HARBOUR QUARTER

The Arrival Point  ·  District  ·  Insula Maior Town

"The Harbour Quarter is where the mainland arrives on the island, and the island has been managing this arrival for nine centuries with the practiced ease of a host who has extended the same welcome so many times that the welcome has become the environment rather than a performance. The exchange hall at the harbour's landward end is the most important building on the island for three days a year and a comfortable, well-maintained empty room for the other three hundred and sixty-two. The harbour itself is modest by Lacusum's standards and precisely adequate by the island's. No one has ever suggested expanding it. No one on the island has seen the point."
— G.C.P.S.A., Descriptio Aethermarchae, 1197 A.P.

The Harbour Quarter is the town's eastern face — the arrival point for every ship crossing from the mainland, the location of the wine exchange hall, and the district through which the annual exchange session's participants move from the sea to the island's interior. For most of the year it is a working harbour of modest scale, its daily rhythm set by the regular ferry service to Lacusum, the fishing boats working the bay's near-shore grounds, and the small coastal traders that serve the island's provisioning needs. For three days each autumn it becomes the empire's most socially significant commercial venue.

Demographics

Approximately six thousand permanent residents — the harbour workers, the ferry operators, the exchange hall's maintenance staff, the small commercial community that serves arriving visitors, and the residential population of the quarter's streets behind the waterfront. During exchange session, the quarter's transient population triples. The accommodation houses along the harbour front have been doing this calculation annually for nine centuries and have the capacity and the procedures to manage it with the minimum disruption to the permanent residents that long experience makes possible.

History

The harbour has been the island's primary connection to the mainland since the province's incorporation. The exchange hall replaced the open-air session in the fifth century. The ferry service to Lacusum has operated on a regular schedule since the sixth century and has been maintained by the same family of ferry operators since the ninth century. For full chronological detail, see: Annales Mundi.

Points of interest

The harbour square on the morning of the exchange session's second day — the allocation session — is the best place to observe what the session actually is without entering the hall. The senatorial representatives arrive from their accommodation houses to the hall, their manner calibrated between the confidence they maintain in Nova Romae and the specific restraint that the island's social atmosphere enforces on people who want something from it. The island residents who observe this from the harbour front cafes and doorways do so without evident interest. Their lack of interest is entirely genuine and completely communicative.
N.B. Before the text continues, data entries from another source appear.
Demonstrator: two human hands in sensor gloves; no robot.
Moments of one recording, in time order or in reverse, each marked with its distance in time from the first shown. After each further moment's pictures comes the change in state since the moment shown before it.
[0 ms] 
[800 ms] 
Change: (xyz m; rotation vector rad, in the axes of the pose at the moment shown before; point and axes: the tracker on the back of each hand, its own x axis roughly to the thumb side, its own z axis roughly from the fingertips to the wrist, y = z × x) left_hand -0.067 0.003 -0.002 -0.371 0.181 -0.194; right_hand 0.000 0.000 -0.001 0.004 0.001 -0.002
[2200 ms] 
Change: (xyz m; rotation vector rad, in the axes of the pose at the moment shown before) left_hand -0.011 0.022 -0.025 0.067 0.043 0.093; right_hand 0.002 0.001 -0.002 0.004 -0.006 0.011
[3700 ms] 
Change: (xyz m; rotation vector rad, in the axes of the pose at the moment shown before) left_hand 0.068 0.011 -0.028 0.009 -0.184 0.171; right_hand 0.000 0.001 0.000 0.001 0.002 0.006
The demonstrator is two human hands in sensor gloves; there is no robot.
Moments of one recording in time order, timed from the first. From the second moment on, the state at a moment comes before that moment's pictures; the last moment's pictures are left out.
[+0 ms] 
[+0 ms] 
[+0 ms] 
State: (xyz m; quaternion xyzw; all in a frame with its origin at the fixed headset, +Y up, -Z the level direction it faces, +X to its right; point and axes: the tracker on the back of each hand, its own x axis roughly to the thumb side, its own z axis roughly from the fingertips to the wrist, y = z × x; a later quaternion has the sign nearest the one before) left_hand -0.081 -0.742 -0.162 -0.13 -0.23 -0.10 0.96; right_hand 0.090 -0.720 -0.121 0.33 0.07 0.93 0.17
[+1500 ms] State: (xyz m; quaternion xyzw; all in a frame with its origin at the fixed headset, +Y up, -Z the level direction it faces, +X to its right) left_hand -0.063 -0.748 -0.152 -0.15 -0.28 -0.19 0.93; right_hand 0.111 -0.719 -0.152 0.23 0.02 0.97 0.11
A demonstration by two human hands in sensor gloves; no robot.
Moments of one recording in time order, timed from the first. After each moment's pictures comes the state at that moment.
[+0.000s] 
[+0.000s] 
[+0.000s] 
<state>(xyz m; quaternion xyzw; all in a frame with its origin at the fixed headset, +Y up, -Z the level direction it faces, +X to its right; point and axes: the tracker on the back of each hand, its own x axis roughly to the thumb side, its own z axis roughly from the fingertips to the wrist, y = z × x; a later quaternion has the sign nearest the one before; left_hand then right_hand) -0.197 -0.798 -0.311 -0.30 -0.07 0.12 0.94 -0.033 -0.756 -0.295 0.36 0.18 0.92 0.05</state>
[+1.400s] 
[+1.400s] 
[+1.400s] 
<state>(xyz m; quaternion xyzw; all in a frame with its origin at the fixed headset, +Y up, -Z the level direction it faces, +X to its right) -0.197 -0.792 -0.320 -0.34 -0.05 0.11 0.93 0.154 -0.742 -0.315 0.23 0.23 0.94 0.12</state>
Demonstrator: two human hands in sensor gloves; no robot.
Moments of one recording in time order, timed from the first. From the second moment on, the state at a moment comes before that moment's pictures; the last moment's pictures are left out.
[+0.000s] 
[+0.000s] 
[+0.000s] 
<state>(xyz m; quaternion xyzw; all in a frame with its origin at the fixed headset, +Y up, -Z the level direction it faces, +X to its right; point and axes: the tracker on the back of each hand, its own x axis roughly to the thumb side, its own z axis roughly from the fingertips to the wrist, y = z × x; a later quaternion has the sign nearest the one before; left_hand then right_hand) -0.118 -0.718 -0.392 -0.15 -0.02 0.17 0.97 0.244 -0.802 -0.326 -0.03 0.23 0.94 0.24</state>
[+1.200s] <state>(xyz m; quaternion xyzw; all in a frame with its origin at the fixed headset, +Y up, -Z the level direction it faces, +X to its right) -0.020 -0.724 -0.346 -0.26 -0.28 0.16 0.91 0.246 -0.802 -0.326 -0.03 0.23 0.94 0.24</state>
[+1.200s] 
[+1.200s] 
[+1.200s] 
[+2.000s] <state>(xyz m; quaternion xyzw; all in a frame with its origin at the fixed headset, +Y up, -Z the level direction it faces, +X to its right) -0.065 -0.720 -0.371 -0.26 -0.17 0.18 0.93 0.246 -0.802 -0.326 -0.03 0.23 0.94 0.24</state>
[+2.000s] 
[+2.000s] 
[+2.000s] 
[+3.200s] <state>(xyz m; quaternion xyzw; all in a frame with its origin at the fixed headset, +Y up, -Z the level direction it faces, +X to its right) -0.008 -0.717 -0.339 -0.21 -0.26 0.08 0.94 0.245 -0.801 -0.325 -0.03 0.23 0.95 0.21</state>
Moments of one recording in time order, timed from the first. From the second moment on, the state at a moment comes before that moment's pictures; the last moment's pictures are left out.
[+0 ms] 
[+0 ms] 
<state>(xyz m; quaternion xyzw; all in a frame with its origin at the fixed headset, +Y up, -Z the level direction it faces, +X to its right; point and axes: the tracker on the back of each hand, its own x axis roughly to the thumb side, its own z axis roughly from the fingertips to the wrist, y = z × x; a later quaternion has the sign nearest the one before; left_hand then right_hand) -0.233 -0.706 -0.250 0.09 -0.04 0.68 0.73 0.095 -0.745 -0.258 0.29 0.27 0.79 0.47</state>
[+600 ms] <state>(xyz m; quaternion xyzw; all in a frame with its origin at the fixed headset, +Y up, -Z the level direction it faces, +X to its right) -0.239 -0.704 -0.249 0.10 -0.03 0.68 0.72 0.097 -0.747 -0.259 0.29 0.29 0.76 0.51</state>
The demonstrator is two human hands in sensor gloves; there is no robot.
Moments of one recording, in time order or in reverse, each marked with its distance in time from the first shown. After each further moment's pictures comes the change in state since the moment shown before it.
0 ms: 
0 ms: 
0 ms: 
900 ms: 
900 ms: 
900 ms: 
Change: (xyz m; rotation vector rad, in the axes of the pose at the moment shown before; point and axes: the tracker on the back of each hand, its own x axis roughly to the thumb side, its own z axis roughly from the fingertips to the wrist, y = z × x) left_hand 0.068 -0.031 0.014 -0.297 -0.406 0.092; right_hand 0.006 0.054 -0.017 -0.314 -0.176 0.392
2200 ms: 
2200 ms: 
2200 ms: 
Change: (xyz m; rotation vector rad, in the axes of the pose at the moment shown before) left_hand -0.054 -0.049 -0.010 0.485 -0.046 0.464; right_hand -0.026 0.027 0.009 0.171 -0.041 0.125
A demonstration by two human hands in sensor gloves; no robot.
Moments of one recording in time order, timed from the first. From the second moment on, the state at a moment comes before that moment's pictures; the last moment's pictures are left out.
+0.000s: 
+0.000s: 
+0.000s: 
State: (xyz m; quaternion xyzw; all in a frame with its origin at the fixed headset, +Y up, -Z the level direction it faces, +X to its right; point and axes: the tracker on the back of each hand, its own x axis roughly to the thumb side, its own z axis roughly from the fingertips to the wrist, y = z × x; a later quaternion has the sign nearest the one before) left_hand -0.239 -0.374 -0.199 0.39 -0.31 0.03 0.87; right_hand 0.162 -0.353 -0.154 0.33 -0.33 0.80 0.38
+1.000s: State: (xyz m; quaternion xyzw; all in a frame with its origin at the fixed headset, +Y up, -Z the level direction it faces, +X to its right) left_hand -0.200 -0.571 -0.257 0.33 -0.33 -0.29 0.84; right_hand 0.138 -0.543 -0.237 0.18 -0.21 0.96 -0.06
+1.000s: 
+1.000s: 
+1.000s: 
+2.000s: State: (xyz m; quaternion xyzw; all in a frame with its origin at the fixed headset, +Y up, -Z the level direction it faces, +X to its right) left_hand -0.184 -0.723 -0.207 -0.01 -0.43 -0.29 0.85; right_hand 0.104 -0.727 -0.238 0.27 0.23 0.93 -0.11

The guild secretary's administrative office — a modest building at the harbour quarter's northern edge where the harbour road meets the path to the Guild Quarter — is where the harvest report passes on its way to the exchange hall on the morning of the first day. The building's ground floor is the public administrative point for lighthouse posting correspondence and guild certification applications. The upper floor is where Titus Faber Notus keeps the files that he does not discuss with the governor and has not discussed with anyone.

Type
District
Population
~6,000 permanent; triples during exchange session
Location under
Ruling/Owning Rank

Access
Harbour — public.
Exchange hall — credentialled session participants and invited observers.
Guild secretary's office upper floor — guild staff only.